--- Activity ---
When you reach the line in the data below that contains "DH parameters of", please start repeating lines exactly, and stop after the line that contains "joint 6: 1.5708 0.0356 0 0", repeating nothing else.

____ Data segment

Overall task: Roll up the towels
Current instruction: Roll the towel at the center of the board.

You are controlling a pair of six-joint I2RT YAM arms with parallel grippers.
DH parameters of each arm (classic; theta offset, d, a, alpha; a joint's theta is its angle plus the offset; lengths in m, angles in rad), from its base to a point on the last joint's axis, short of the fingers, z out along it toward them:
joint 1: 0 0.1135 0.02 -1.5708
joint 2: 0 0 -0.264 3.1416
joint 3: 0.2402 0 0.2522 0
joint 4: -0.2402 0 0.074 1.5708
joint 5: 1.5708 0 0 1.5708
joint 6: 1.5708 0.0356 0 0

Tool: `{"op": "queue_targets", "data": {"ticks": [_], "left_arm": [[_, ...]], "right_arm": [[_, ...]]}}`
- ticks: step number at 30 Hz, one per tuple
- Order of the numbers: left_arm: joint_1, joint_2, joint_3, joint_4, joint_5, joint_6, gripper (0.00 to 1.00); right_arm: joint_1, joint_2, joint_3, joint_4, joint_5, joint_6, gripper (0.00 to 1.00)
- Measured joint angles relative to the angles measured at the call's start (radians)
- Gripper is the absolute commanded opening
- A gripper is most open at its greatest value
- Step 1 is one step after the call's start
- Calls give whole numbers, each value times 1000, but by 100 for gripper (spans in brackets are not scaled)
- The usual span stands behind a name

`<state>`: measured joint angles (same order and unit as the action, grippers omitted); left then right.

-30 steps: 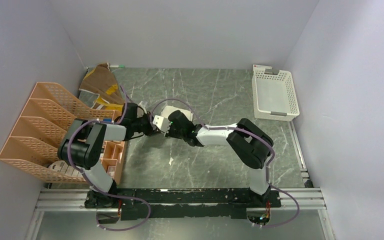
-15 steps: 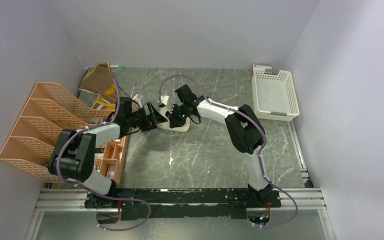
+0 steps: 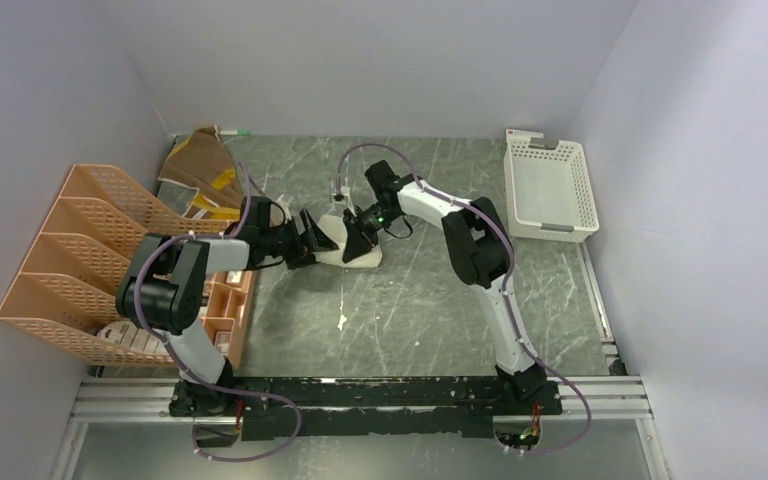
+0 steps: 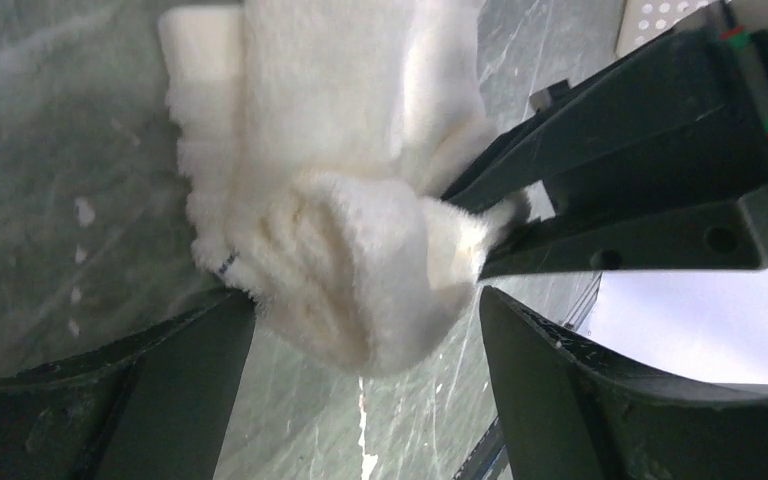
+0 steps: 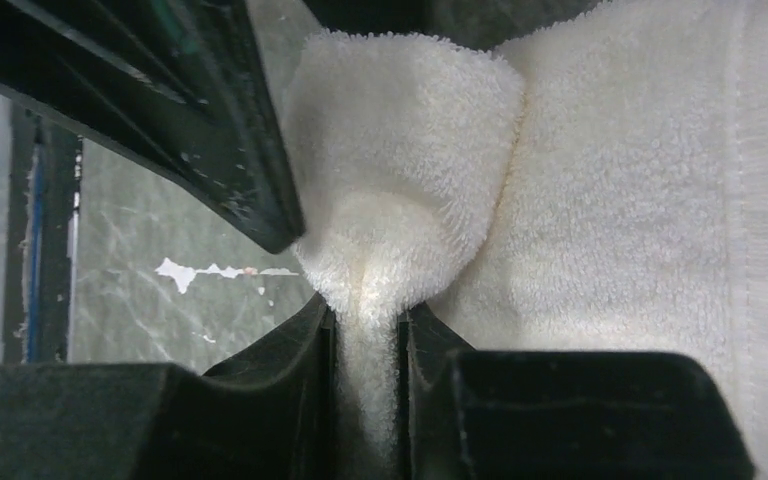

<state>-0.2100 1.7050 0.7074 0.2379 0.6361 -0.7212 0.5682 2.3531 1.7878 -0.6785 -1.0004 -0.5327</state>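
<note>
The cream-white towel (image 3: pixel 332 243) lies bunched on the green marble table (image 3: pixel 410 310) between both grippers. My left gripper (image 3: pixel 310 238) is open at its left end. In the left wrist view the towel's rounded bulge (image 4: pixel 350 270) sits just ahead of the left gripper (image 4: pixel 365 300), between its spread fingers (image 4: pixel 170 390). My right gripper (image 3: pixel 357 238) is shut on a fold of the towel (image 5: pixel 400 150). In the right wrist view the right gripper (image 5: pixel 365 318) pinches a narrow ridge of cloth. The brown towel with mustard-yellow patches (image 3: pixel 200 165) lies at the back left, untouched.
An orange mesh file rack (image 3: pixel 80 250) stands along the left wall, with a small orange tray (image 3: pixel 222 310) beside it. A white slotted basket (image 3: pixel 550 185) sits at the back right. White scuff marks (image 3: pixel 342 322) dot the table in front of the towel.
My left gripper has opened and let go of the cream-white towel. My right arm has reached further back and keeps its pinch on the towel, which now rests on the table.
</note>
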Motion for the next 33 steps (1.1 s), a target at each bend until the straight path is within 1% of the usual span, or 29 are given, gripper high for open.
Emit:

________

--- Completed task ---
DH parameters of each arm (classic; theta offset, d, a, alpha; a joint's theta is its angle plus the offset; lengths in m, angles in rad), from its base to a point on the last joint's axis, short of the fingers, z out along it toward them:
joint 1: 0 0.1135 0.02 -1.5708
joint 2: 0 0 -0.264 3.1416
joint 3: 0.2402 0 0.2522 0
joint 4: -0.2402 0 0.074 1.5708
joint 5: 1.5708 0 0 1.5708
joint 6: 1.5708 0.0356 0 0

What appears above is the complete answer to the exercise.